• [Exercise] Lines of the data that contain the word "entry" are the ones to copy.

----------------

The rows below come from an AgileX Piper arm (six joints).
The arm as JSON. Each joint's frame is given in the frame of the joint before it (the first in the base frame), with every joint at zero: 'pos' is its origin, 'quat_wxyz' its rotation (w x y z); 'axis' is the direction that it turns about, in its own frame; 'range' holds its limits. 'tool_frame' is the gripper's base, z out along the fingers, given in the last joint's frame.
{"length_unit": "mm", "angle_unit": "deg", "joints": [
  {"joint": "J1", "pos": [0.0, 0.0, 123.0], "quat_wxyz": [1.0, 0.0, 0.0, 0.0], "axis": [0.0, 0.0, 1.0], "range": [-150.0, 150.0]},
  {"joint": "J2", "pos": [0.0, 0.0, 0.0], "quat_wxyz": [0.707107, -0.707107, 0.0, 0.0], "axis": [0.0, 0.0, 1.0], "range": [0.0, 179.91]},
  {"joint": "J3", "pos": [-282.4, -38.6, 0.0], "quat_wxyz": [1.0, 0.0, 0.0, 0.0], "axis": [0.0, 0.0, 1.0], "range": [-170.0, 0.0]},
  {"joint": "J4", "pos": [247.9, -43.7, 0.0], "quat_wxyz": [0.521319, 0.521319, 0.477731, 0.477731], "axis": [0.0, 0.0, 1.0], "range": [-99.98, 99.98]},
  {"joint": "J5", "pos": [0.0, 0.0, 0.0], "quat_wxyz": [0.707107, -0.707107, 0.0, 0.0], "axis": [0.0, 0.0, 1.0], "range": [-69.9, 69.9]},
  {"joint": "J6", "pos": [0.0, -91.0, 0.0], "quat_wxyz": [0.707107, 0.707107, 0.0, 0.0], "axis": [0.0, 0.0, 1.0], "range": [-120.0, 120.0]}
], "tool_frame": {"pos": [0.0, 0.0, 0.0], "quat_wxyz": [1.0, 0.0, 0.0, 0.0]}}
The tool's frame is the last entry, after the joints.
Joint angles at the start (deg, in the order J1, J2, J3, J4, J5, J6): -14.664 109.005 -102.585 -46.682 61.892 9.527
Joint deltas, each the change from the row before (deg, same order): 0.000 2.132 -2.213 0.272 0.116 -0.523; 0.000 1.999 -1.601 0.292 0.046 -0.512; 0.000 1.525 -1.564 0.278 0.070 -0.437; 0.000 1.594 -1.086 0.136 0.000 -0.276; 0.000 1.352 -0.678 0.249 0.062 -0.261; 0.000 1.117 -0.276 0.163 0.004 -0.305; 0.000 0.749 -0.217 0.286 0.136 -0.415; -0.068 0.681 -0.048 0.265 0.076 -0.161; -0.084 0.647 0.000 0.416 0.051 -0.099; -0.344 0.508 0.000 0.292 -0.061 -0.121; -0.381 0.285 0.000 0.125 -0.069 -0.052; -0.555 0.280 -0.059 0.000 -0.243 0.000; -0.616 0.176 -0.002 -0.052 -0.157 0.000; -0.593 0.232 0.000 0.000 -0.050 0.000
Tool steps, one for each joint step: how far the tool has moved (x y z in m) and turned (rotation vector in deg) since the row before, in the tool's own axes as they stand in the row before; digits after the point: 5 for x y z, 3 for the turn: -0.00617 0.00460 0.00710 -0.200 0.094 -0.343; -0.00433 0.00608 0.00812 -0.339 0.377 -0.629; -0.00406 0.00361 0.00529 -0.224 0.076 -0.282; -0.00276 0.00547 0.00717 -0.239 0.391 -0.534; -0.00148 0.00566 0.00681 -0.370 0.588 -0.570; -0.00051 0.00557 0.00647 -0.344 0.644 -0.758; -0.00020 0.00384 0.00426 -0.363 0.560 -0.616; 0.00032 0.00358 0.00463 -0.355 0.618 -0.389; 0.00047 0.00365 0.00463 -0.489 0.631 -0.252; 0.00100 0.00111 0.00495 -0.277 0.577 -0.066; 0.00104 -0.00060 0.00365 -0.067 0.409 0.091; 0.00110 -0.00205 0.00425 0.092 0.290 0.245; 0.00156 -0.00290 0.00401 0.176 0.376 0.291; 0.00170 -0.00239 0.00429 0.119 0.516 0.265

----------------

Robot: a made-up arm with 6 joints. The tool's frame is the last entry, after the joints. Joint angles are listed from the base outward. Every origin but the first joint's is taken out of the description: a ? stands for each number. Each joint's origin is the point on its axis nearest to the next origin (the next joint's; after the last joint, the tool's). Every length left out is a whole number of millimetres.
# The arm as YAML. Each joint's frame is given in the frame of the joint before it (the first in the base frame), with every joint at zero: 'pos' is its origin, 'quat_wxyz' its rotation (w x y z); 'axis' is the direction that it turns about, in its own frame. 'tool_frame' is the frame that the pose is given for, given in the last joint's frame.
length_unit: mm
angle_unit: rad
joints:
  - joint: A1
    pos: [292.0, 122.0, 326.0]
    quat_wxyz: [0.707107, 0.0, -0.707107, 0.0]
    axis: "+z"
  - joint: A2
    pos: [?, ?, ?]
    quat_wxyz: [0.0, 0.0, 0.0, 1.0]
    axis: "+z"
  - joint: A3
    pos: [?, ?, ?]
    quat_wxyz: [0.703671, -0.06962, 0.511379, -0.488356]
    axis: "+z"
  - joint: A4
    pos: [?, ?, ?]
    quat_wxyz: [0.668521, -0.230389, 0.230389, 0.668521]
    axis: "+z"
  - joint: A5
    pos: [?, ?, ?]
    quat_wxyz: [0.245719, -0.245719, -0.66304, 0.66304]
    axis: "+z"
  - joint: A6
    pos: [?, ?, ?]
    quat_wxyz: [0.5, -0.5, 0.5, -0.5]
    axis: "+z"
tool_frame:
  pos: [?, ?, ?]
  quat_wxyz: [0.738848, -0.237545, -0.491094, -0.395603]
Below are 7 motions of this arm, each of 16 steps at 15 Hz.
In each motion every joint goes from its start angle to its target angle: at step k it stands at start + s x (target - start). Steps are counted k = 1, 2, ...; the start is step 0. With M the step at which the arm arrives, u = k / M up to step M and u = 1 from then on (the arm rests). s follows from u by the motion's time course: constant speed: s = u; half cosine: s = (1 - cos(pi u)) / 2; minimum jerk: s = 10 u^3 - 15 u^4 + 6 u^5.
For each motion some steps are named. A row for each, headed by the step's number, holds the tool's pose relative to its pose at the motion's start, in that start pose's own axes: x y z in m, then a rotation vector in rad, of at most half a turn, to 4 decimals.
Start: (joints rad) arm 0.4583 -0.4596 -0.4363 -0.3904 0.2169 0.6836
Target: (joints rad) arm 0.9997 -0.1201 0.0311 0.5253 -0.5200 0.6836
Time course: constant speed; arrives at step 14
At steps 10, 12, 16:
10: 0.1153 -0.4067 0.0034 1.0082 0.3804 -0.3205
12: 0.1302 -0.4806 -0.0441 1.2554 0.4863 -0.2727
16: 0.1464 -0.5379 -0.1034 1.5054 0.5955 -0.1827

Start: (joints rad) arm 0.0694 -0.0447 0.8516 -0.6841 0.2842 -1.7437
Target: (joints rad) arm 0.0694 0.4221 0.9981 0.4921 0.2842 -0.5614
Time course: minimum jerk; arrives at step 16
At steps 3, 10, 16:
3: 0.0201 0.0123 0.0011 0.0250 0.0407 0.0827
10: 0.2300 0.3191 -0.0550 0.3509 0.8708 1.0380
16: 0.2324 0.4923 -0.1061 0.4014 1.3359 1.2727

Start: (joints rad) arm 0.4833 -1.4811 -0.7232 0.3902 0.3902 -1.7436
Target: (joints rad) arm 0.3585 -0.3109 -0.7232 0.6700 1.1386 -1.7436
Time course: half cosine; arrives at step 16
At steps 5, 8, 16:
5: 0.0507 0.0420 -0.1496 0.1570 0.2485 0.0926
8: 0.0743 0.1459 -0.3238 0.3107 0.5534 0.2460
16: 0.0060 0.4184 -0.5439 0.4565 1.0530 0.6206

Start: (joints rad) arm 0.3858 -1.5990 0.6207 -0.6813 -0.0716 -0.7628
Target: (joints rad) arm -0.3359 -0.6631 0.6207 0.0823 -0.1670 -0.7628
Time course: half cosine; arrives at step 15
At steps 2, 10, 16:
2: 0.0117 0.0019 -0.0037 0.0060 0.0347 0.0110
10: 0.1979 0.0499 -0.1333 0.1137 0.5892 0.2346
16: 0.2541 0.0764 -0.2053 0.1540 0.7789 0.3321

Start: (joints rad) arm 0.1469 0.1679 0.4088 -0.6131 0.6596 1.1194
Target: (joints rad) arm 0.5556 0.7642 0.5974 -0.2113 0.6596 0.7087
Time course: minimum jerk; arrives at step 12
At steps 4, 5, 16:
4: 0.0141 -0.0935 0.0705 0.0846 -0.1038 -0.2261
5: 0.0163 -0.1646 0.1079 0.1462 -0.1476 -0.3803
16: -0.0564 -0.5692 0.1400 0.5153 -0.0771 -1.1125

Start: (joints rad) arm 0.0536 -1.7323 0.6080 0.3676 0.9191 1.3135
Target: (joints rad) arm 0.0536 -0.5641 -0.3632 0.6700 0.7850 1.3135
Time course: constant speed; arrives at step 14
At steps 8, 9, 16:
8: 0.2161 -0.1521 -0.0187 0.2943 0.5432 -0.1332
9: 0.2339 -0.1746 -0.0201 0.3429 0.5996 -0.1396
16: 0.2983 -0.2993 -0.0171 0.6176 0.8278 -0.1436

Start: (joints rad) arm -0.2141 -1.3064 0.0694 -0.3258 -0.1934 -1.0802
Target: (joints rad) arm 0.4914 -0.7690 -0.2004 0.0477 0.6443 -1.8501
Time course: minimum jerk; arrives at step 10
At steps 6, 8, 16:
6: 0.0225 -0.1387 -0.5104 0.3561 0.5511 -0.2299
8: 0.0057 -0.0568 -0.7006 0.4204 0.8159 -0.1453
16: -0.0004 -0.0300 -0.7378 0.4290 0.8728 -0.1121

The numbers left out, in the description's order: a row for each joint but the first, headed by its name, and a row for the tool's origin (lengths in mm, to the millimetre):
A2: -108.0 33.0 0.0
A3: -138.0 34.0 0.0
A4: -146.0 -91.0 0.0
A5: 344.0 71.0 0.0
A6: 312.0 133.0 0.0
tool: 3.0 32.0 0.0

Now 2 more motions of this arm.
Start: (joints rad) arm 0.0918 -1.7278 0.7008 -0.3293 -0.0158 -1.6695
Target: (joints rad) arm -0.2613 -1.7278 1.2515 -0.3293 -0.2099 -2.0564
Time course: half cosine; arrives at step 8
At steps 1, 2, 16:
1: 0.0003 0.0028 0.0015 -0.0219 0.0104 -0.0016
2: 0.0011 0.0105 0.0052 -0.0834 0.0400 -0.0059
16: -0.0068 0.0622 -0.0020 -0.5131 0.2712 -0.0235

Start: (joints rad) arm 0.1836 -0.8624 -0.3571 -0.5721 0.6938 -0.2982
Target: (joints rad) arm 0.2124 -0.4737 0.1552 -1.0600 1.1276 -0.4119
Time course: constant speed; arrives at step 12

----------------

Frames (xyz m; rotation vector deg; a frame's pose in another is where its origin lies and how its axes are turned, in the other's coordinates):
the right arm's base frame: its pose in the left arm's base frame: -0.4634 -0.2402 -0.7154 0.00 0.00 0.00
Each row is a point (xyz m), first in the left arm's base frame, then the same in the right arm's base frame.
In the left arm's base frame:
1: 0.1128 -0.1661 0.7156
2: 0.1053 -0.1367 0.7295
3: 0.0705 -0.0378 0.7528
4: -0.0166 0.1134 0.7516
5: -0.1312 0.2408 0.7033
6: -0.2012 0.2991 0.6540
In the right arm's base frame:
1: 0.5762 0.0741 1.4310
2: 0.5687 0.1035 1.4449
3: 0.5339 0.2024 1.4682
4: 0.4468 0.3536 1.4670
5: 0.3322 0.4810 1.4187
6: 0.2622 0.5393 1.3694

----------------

• [Answer for the task]
The tool's frame is the last entry, after the joints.
Robot: a made-up arm with 6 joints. The tool's frame is the last entry, after the joints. Joint angles are listed from the base outward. Every origin but the first joint's is taken out of the description: a ? stands for each number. Each joint's origin is the point on its axis nearest to the next origin (the next joint's; after the last joint, the tool's). Every length left out is a whole number of millimetres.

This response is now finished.